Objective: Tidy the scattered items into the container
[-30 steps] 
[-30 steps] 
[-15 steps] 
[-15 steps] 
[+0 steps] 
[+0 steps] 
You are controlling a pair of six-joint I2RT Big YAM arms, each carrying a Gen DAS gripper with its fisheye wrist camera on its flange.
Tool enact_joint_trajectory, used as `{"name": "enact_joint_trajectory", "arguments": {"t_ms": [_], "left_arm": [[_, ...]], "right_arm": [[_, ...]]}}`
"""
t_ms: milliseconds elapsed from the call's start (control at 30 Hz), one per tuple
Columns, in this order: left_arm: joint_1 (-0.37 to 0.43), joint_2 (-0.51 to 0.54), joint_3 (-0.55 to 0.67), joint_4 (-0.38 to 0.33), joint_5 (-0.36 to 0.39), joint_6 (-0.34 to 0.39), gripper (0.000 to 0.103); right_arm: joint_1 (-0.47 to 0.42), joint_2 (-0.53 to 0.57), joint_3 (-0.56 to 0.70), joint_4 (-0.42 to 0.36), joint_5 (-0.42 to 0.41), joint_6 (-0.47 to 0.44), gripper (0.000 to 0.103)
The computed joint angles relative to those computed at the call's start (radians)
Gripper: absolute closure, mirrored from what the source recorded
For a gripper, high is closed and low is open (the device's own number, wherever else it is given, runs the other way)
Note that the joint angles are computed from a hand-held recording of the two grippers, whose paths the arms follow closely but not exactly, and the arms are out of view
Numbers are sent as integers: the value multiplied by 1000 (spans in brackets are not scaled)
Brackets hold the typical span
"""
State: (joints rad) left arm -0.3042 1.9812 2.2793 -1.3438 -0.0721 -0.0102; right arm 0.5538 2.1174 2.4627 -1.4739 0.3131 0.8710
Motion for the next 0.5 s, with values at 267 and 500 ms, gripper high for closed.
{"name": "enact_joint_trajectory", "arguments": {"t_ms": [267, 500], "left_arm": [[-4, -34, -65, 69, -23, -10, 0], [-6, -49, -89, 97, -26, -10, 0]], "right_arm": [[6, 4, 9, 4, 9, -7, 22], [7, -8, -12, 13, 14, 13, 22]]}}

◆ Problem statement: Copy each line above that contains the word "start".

◆ Response to this task:
t_ms: milliseconds elapsed from the call's start (control at 30 Hz), one per tuple
The computed joint angles relative to those computed at the call's start (radians)

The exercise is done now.